Feature
Being old in the global village
Globalisation threatens the health of older people, eroding traditional systems of support, explains Gail Wilson
In later life the saying ‘no man is an island’ becomes truer than ever. Older men and women rely on collective support and this can be divided into three overlapping systems. The first is economic, broadly interpreted to include paid and unpaid work. Wherever pensions are low, restricted to civil servants and the military, or non-existent, work is the main means of support in later life.
Some elders, usually men, are able to continue in paid jobs, especially if they can shift to easier work, but most are likely to be doing unpaid work such as farming, childcare or housework – often filling in for family members who work in the formal economy.
The second collective support for older people is the family. It operates as a workplace, a source of food, shelter and emotional support and, in the last resort, as a care provider.

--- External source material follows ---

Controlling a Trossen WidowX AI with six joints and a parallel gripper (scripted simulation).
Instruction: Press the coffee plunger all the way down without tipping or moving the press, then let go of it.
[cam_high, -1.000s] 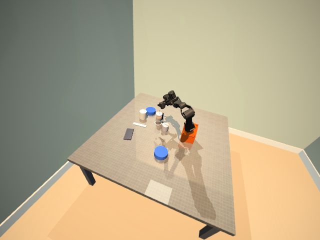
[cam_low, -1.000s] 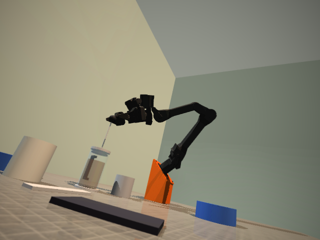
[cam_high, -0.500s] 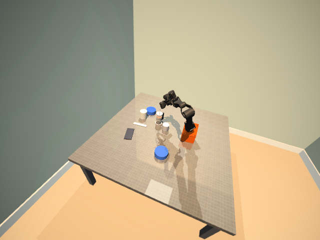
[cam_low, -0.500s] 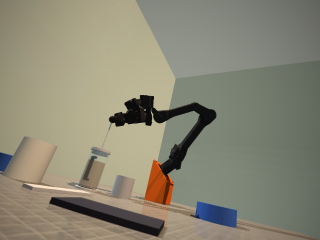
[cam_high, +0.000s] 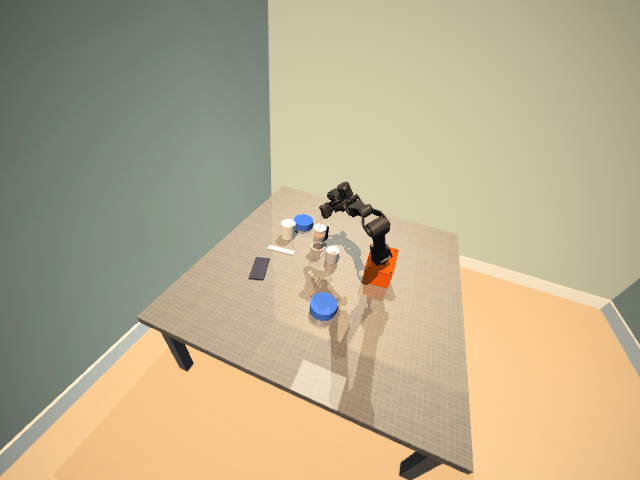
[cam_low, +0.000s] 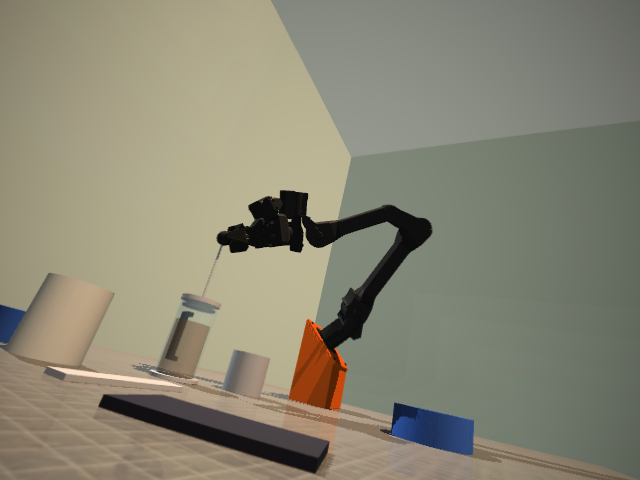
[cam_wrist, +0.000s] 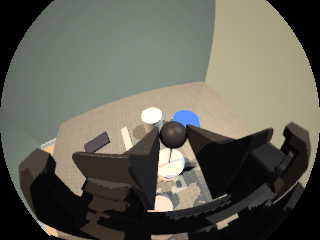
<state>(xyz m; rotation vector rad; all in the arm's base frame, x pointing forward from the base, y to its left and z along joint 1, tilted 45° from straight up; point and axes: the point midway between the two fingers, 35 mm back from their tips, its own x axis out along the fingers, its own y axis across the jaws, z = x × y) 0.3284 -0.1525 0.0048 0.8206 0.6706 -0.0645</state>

Those who have no family and cannot work must rely wholly on the third system, formal collectives – charities and different versions of the welfare state. Welfare in the form of pensions and free healthcare has transformed old age in richer OECD countries and charities ward off destitution for some, but they are not a real safety net.
Each of these three systems is being put at risk by globalisation. The free market capitalism that has accompanied economic globalisation has made rich countries much richer while poor countries have stayed the same or fallen back.

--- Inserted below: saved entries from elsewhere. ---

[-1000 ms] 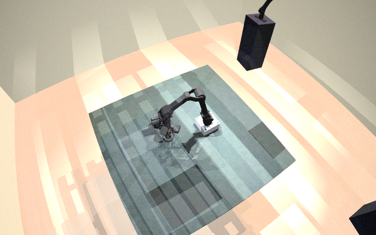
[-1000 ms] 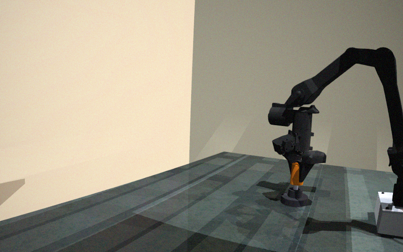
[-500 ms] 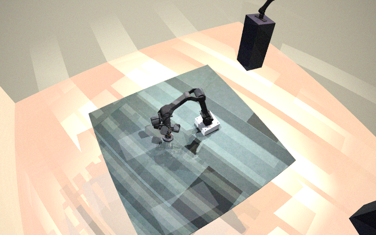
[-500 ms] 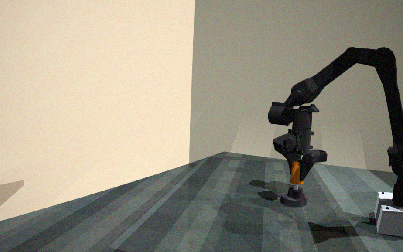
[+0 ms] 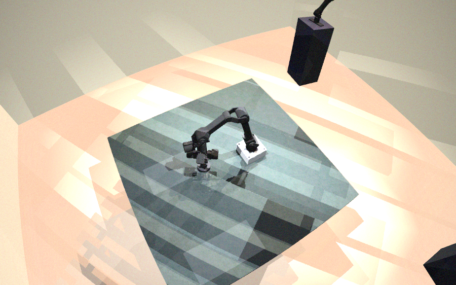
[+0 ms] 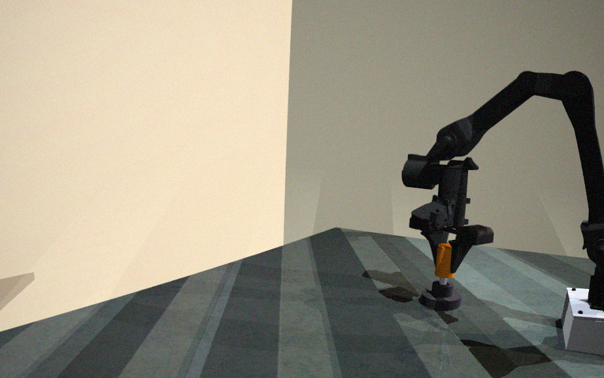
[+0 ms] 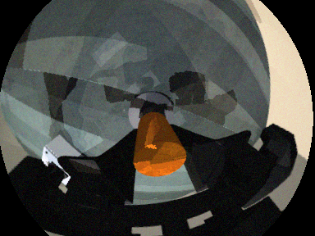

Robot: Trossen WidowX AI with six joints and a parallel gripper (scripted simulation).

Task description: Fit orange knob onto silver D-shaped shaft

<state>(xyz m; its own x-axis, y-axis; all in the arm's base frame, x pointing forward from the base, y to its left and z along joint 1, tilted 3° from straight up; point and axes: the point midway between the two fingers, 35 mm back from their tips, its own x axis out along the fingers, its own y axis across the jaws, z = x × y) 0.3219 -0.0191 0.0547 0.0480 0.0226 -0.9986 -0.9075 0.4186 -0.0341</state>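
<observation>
Right now my gripper tip is 30 mm below the orange knob. From my gripper tip the other things lie so: dark round pedestal: 40 mm below.
</observation>
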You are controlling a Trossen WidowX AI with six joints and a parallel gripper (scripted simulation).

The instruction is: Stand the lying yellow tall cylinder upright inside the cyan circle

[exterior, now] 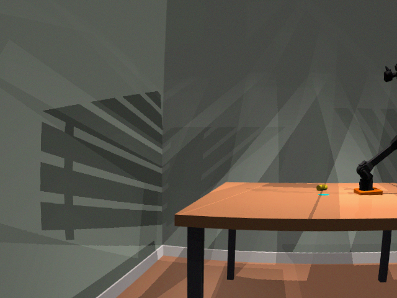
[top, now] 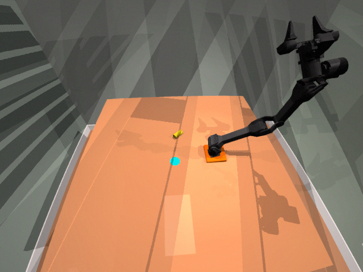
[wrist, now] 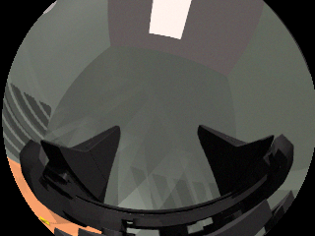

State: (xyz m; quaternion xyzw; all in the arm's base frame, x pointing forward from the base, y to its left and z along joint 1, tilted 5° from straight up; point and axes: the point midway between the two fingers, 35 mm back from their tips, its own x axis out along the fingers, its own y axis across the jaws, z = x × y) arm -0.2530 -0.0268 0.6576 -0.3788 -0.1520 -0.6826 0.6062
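Right now the yellow tall cylinder is 710 mm below my gripper tip, 390 mm ahead of it and 190 mm to the right of it. Also, from my gripper tip: cyan circle: 720 mm below, 450 mm ahead, 10 mm to the left.
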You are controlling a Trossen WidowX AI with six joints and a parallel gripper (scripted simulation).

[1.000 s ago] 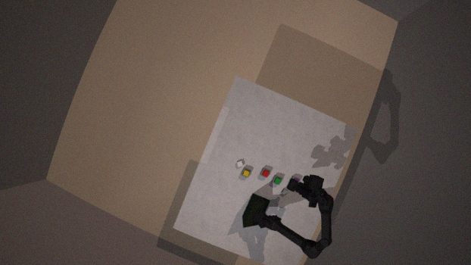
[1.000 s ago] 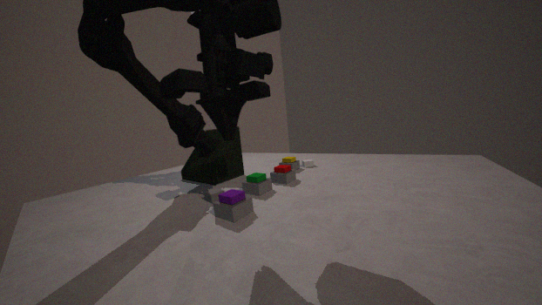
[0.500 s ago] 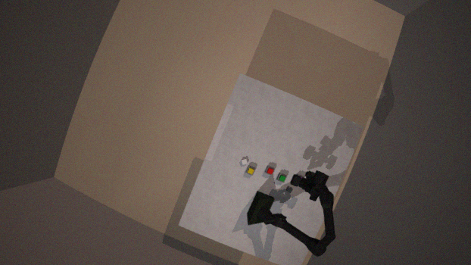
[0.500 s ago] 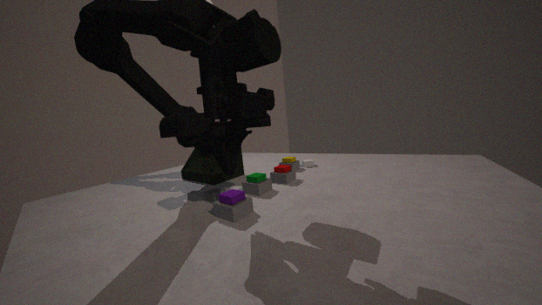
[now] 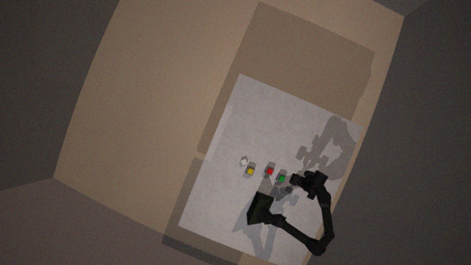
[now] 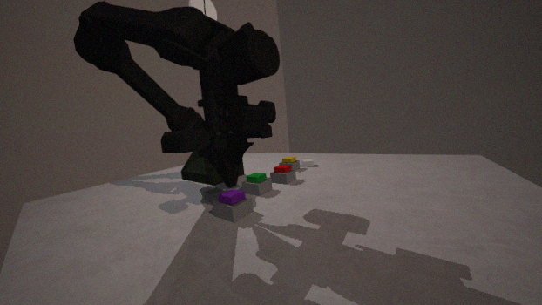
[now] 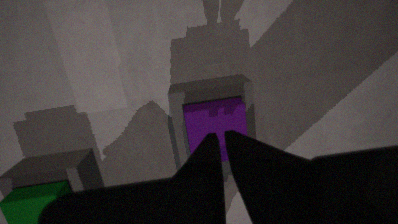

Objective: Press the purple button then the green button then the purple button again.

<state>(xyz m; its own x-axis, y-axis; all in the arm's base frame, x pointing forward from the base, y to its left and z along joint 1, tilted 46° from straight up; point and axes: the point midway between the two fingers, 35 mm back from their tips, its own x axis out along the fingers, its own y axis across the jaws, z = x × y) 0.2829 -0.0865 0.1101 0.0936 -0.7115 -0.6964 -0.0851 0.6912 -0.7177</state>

The structural adjustment policies (SAPs) imposed on countries in economic difficulties by the International Monetary Fund and, to a lesser degree, the World Bank, have made these countries subject to the whims of multinational capital, cut protection for home industries, increased pollution, threatened health and education and imposed public expenditure cuts. The collapse of local industries, disruption of agriculture, over-rapid urbanisation and growing urban poverty frequently follow.
In these circumstances the work opportunities for older men and women change. They may be left behind in rural areas to farm land that is beyond their strength, or reduced to begging in cities.
Family support systems are put under increasing strain as fewer members can find paid work. Economic migrants, and refugees from the world’s localised wars, are moving between countries in ever-growing numbers, further disrupting families. Migration does, however, open up opportunities for a few lucky migrants, young and old.
Charges for health and education mean that families must prioritise, and health care for older people becomes a luxury few can afford. In better off countries there is pressure to privatise pensions and cut welfare payouts.
As the logic of global financial markets comes to dominate policy at home and abroad, social considerations can appear increasingly irrelevant. Companies compete to add value for their shareholders by rationalising production and driving out competition. The results can range from the potential collapse of island economies based on smallholder co-operatives, for example in the West Indies if EU banana tariffs that work in their favour are abolished, to the loss of thousands of jobs in Vilvoorde in Belgium, and Longbridge and Dagenham in the UK, as industrial production is rationalised to the cheapest sites.
Since 1995 the World Trade Organisation has managed to build up an impressive body of international law to enforce ‘free’ markets – markets rigged in favour of the rich.
The questions for older men and women everywhere is how well work, family and welfare systems are developed, and how they interact with each other in the context of globalisation. We can divide the answer into material and ideological effects, but the one affects the other.
Most obviously, as pointed out above, SAPs, growing urbanisation and the collapse of traditional industry and agriculture result in the disruption of economic systems that give older people paid or unpaid work. The accompanying poverty affects very large percentages of the population in developing countries.
Formal collectives such as pensions systems and free health care are threatened and even dismantled as countries are forced to reduce public expenditure in order to meet internationally imposed financial targets. Privatised pensions mean the poor cannot contribute and end up poorer still in old age. The collective activity of charities cannot replace sound national policies.
In ideological terms, the rise of individualism that has accompanied the triumph of market capitalism puts all those whose individual market power is below average at risk. Older people rely more on collective support than any other group except young children, and so are most at risk from the rise of individualistic ideologies.
The hegemony of free market thinking refuses to count unpaid work as work, sets generation against generation through spurious calculations of intergenerational inequity, and sees pensions as a tax on the current labour force, not as earnings forgone over the life course.
But none of these effects of globalisation is inevitable. Countries such as Denmark, and even very poor states like Kerala in India, have shown that social welfare is possible in a globalising world. And free market doctrines do have their detractors. Providing a safety net for SAPs casualties is becoming popular in the IMF and World Bank (though not yet explicitly to help older people).
The problem remains that safety nets are no substitute for sustainable social and human development and until social solidarity is seen as more important than market freedom, globalisation will continue to be a threat to all who are old and poor.
Gail Wilson is lecturer in social policy at the London School of Economics.